Tel Aviv University researchers developed the treatment to block the coronavirus’ progression.
By Yakir Benzion, United With Israel
Move over, Mr. President, Israeli researchers say their new antibody cocktail to treat and prevent COVID-19 may be more effective that the treatment taken by Donald Trump after he came down with the coronavirus.
Scientists at Tel Aviv University (TAU) developed the treatment that they say uses natural antibodies that remain stable in the blood.
“Since the antibodies are natural and remain stable in the blood, one injection can protect against COVID-19 for several weeks, or even several months,” said Dr. Natalia Freund of the Faculty of Medicine.
“Our vision is that in the future, the cocktail will be used to treat COVID-19 patients – like the experimental cocktail administered to U.S. President Trump, or as a preventive measure for high-risk populations and medical personnel – until the much-awaited vaccine finally arrives,” Freund said. “This cocktail was developed naturally by the patients’ immune systems, which means that it is probably safe for use.”
The university said the antibody cocktail will be tested in clinical trials over the next few months. TAU has submitted a patent application for the antibodies discovered by the researchers.
The team of researchers sequenced thousands of different antibodies and filtered them down to isolate six specific antibodies that were derived from the blood plasma of two seriously ill patients who had been hospitalized with coronavirus.

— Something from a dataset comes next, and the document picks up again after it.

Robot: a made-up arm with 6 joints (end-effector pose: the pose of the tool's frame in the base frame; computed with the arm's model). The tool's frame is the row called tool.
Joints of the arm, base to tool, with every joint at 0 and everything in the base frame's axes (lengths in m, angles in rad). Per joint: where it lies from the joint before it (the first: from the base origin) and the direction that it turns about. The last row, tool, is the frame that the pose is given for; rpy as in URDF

It turns out that the body’s ability to neutralize COVID-19 derives from more than one type of antibody, so that when several antibodies simultaneously attack the virus, the cocktail is effective in neutralizing the coronavirus.
Because it’s early in the pandemic, the researchers found that so far a medical cocktail formed from the combination of three specific antibodies at once successfully provides immunity for up to several months.
They may have also stumbled on a key reason why some people have been infected more than once.
“Only a small portion of the mildly ill participants developed neutralizing antibodies, and some developed no antibodies whatsoever,” Freund said. “Thus, we may assume that people who were infected but remained asymptomatic or developed very mild symptoms may possibly contract the disease a second time. The blood of all severely ill patients, on the other hand, contained neutralizing antibodies that will probably protect them from reinfection.”